Turns out my mind really should have been on more important things, like does this guy have on a condom. Something I learned that day, was to never get so caught up in the moment that you do not use protection. That can be one life-altering moment, and for me it was.
Six weeks later…
“Haven, I think I might be pregnant,” I whispered during homeroom.
“YOU’RE WHAT!” she damn near shouted. People turned to stare at us.
“Could you keep your voice down please?” I asked her as I looked around, then I go into detail. “I’m 4 weeks late.”
“Oh my goodness,” she fanned herself. “Oh my goodness, how did this happen? Are you sure? Oh no you’re only 16! What is your mom going to say? What are you going to do?”
She fired questions at me left and right without giving me a chance to answer.
“I don’t know yet. I have not taken a test to confirm but I feel nauseous, my breasts hurt all the time and my clothes don’t fit the same way. I’m so scared. I mean I am only 16, I don’t know what to d
o, and I don’t want to tell Kaden until I know for sure, but I don’t want to go through this alone. I’m so confused,” I said as my eyes filled with tears and began to fall.

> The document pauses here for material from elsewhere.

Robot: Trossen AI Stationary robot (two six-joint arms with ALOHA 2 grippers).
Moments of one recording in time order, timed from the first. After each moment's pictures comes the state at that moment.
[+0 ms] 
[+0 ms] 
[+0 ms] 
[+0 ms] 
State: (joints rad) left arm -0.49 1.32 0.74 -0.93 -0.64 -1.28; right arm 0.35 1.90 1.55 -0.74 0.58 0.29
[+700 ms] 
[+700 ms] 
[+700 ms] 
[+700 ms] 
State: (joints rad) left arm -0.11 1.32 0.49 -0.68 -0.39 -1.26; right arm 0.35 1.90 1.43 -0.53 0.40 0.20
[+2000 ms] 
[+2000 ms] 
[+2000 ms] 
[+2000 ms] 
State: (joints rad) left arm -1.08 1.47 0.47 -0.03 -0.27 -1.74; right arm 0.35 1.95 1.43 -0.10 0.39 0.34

“Naima don’t cry, we’ll figure out something. First we need for you to take a test and confirm before we get all worked up, and it may be nothing at all.”
“You’re right. But I think this is something that I need to do with Kaden. No sense in me sitting here crying and worrying by myself. I’ll tell him to come over this afternoon and we’ll knock it out.” I told her.
Later that evening…
Kaden sat right outside the bathroom door in the hall. He actually is the one that went to the store and picked up the pregnancy test. I couldn’t do it; it made everything seem all too real, and yet not. I guess very surreal in a way. I was alone in the bathroom choking back tears because that was something that was very real and would not go away.

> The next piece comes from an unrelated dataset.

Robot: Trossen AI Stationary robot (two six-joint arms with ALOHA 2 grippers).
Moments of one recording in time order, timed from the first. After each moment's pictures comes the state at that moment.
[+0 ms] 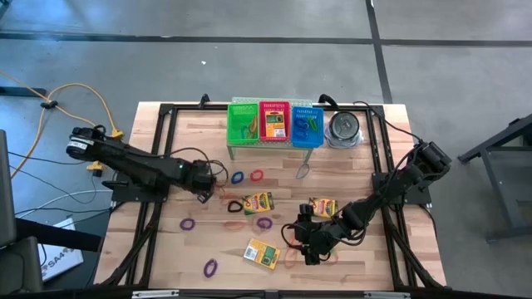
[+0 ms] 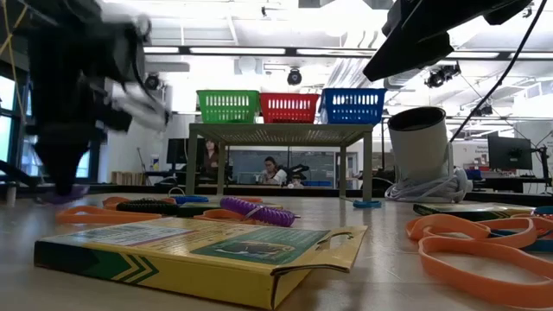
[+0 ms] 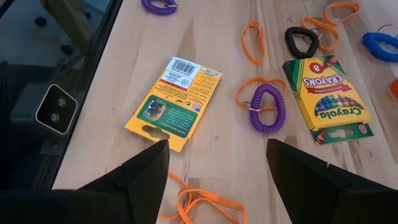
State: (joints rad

I am pregnant. Me, Naima, the captain of the cheerleading squad, how could I let this happen to myself? How could I not have been more careful? I should have known better, I should have. What was I thinking? I barely knew this guy, what am I going to say to my parents?
I thought my dad was going to kill me, or maybe not me, but he was definitely going to kill Kaden. Kaden, oh shoot I still had to tell him. Well here goes I said to myself as I softly opened the bathroom door.

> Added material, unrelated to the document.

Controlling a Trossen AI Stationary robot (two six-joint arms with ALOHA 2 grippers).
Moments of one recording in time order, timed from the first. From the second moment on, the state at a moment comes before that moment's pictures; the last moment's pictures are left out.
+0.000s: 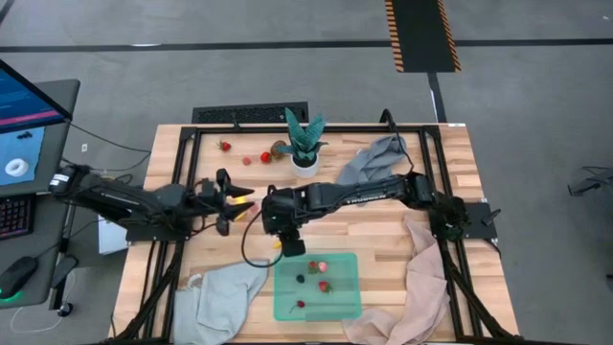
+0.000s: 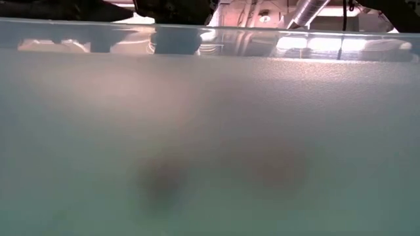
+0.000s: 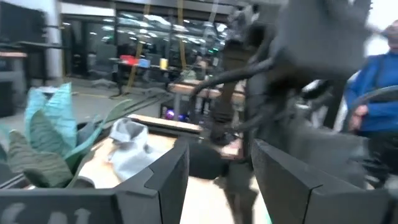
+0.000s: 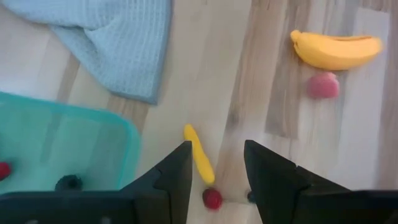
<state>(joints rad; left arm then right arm) -0.16 0.63 0.16 0.62 -0.27 -0.11 0.12 2.29 2.11 -0.89 -0.06 -0.19</state>
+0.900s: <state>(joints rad) -0.16 0.01 0.16 0.09 -0.18 -0.09 0.09 2.45 2.10 -0.88 -0.05 -0.29</state>
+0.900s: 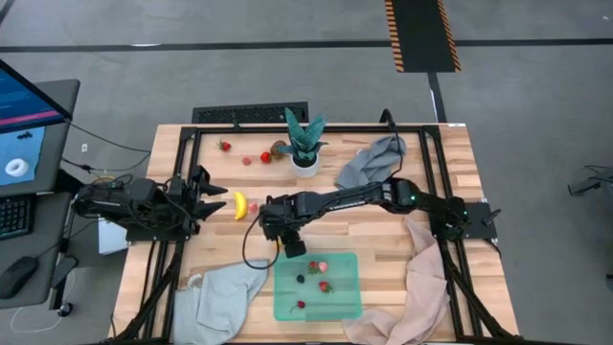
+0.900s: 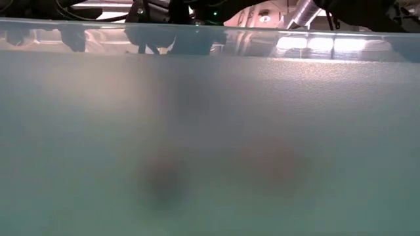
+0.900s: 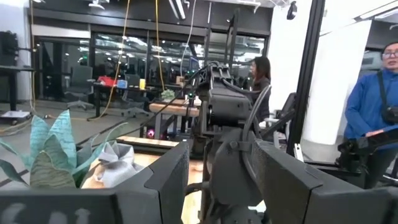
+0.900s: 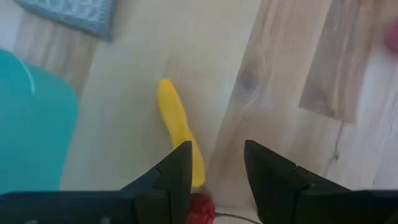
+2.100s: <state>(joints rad) -0.16 0.01 0.16 0.04 -0.18 -0.07 0.11 2.46 2.11 -0.85 -0.16 -0.28</state>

He stood up immediately when he saw me and looked into my eyes.
“So from the looks of those beautiful eyes I guess I’m going to be a dad, huh” He said in a hesitant, but playful way.
The tears started racing down my face even more.
“How can you play at a time like this? I feel like my world is ending. I don’t know what to do.” I cried and slid to the floor. I really think that I was having a meltdown.